Carnival Cruise Line
Aboard the "fun ships" of Carnival, the Camp Carnival program for young passengers is divided into five specific age groups: toddlers 2 to 5, juniors 6 to 8, intermediates 9 to 11, and two teen groups -- 12 to 14 and 15 to 17. Activities range from finger painting, puppet shows and picture bingo for little ones to talent shows, make-your-own-pizza parties and late-night movies for the older kids.
Club O2 -- just for 15- to 17-year-olds -- is designed to keep teenage sulkiness at bay. Activities are a bit more relaxed, and older kids can hang out with new friends and watch movies, listen to music or play video games. Many Carnival ships have lounges just for teens, and the line also offers special teen-only shore excursions, giving young adults a sense of freedom from their parents as they explore ports with their peers.
Norwegian Cruise Line
Several vessels in the Norwegian Cruise Line fleet have "kids' cafes," where young cruisers will feel right at home with pint-sized tables and chairs and their own buffet of sandwiches, hot dogs, french fries, cookies and, yes, a smattering of fruits and vegetables. On the Norwegian Dawn, Star and Spirit, themed wet areas with splash pools, slides and squirters are located well away from the main pools where adults congregate.
Norwegian has a supervised youth program called Kid's Crew. Among its many activities are treasure hunts for ages 2 to 5, painting and storytelling for ages 6 to 9, and sports events, pool parties and video games for both the 10 to 12 set and the 13 to 17 group.

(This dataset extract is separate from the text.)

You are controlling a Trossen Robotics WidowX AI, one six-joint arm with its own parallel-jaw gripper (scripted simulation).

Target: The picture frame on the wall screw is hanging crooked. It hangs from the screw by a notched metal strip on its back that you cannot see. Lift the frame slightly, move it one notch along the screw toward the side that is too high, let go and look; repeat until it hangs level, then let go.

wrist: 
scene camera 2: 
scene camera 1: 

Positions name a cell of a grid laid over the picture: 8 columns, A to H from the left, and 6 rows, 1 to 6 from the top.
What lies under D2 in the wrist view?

Princess Cruises offers youth and teen centers on nearly all its ships (the exceptions are the Tahitian Princess and the Pacific Princess). Supervised Fun Zone activities are divided into two age groups, 3 to 7 and 8 to 12. Available on select seasonal cruises, the Edutainment curriculum challenges young minds with interactive science activities -- kids can build and race sailboats, take part in coral reef and marine biology studies, and conduct chemistry experiments. On Alaska sailings, they'll learn about glaciers and endangered wildlife and earn a coveted National Park Service Junior Ranger badge.
Teens on Princess cruises can kick back in their own spaces equipped with Sony PlayStations, giant-screen televisions, pingpong tables and jukeboxes. On the Grand Princess and Golden Princess, teens have a separate sundeck area with Jacuzzi.
Royal Caribbean International
Royal Caribbean offers a five-tiered Adventure Ocean program that is geared to children ages 3 to 17 and often focuses on science, culture and the arts. Kids might learn about fossils, meteors or the mysteries of the ocean, or get together to make kites, masks or pottery. Budding actors learn to use their bodies, voices and imaginations at Adventure Theater by Camp Broadway, which employs games, vocal and physical exercises and activities to help unleash a young person's creativity.
Royal Caribbean hasn't forgotten the littlest cruisers, either. Aqua Babies and Aqua Tots offer interactive playgroups for 6- to 36-month-olds and their parents. Giggles and smiles are guaranteed at these 45-minute sessions, which were designed by Fisher-Price and emphasize music, rhythm, movement, numbers, shapes, colors and social and physical development.